* YOUR TASK
Copy out every line of the data exactly; do not include the images.

* DATA EXTRACT
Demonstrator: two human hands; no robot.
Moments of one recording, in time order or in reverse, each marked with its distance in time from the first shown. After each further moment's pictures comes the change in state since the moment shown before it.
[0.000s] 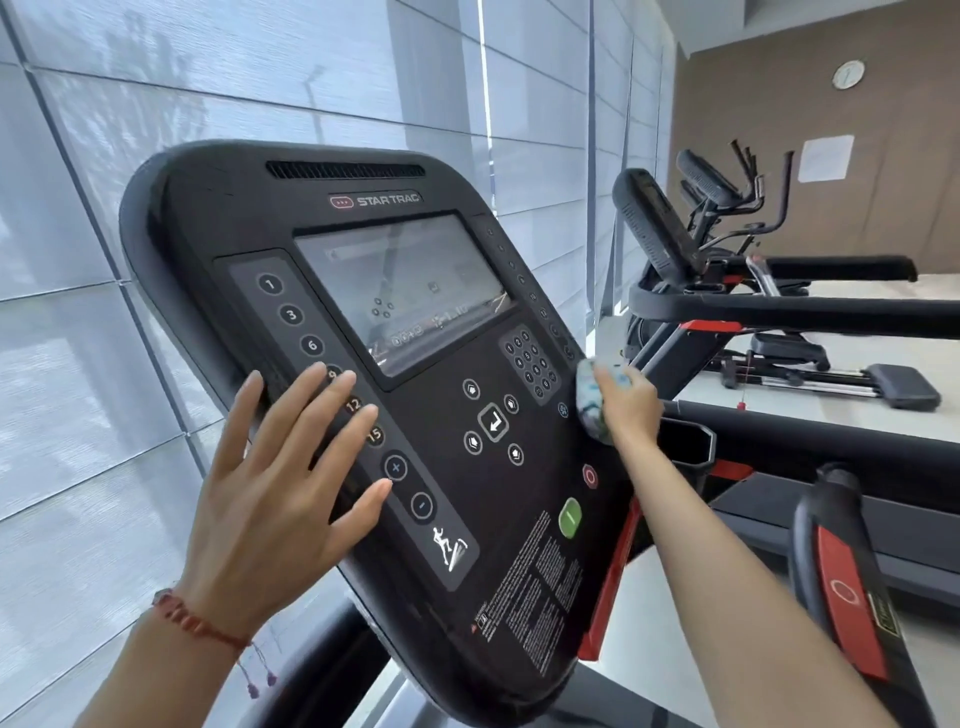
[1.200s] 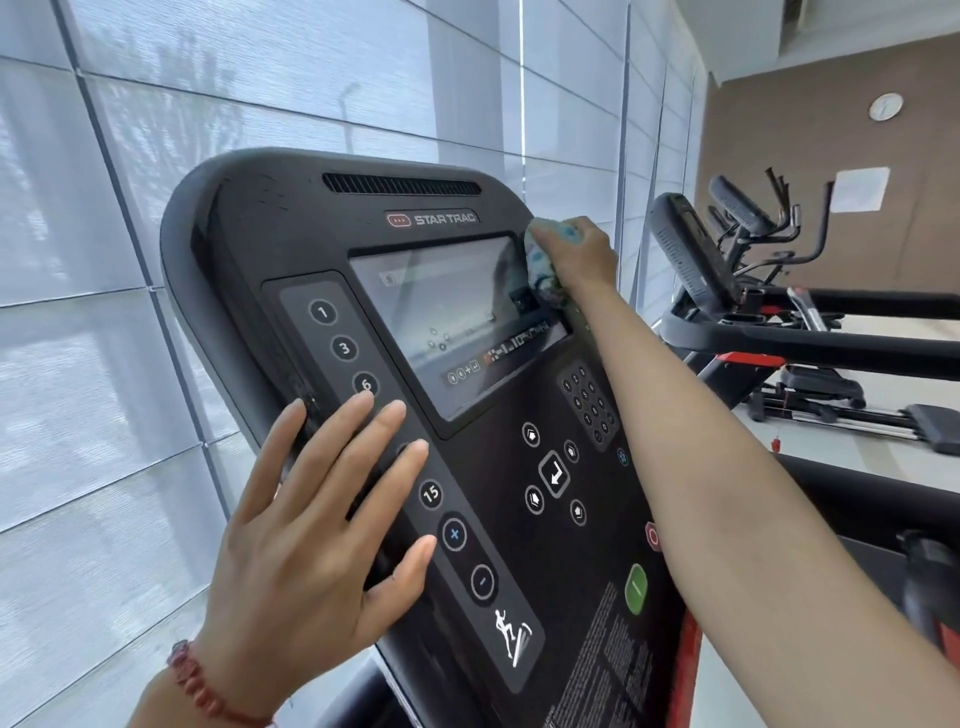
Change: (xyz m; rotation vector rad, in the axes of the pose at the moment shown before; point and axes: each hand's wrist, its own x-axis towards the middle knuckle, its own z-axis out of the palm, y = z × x) left_hand 0.005 -0.011 0.009 -0.109 0.037 -0.012; right_hand 0.051 -0.181 0.083 0.080 -0.157 -0.417
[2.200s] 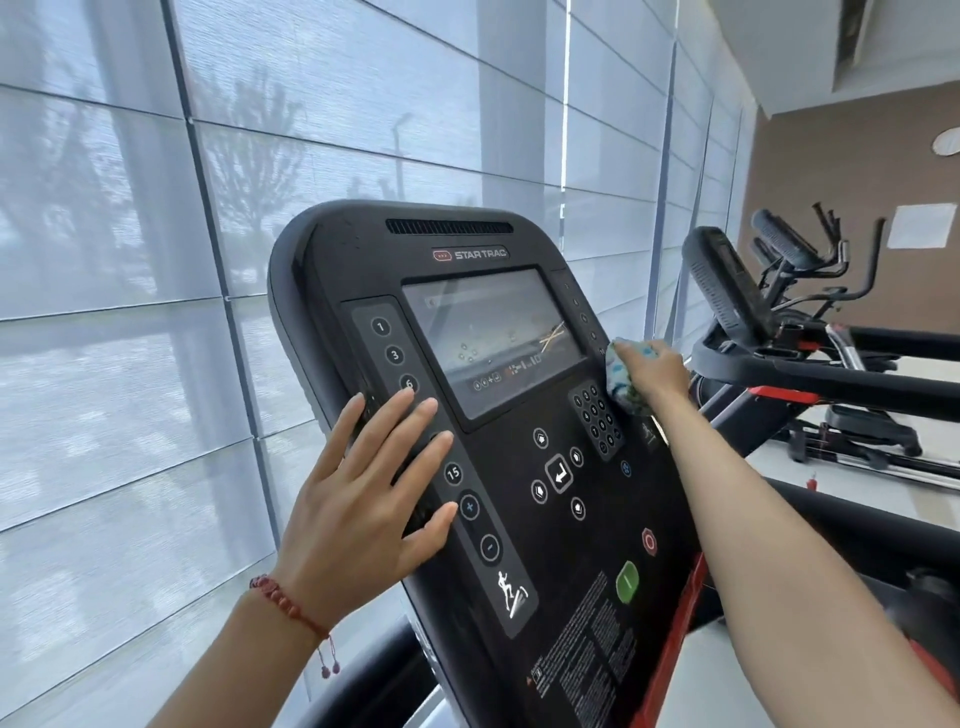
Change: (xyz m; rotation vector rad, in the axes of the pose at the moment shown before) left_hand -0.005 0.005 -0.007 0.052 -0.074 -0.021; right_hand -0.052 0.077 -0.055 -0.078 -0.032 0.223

* ANSWER SECTION
Demonstrator: two human hands; no robot.
Moments of one recording, in time order or in reverse, each marked with its distance in time from the first shown. After each further moment's pictures comes the change in state since the moment shown before it.
[0.000s] 
[1.200s] 
Change: (xyz m; rotation vector rad, in the axes of the pose at the moment shown before; point and axes: each hand's wrist, its own x-axis towards the middle knuckle, its own z-axis out of the palm, y = z × x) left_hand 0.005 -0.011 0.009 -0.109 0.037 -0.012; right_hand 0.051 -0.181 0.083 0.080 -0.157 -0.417
[2.200s] 
Change: (xyz m; rotation vector rad, in the axes of the pose at the moment shown before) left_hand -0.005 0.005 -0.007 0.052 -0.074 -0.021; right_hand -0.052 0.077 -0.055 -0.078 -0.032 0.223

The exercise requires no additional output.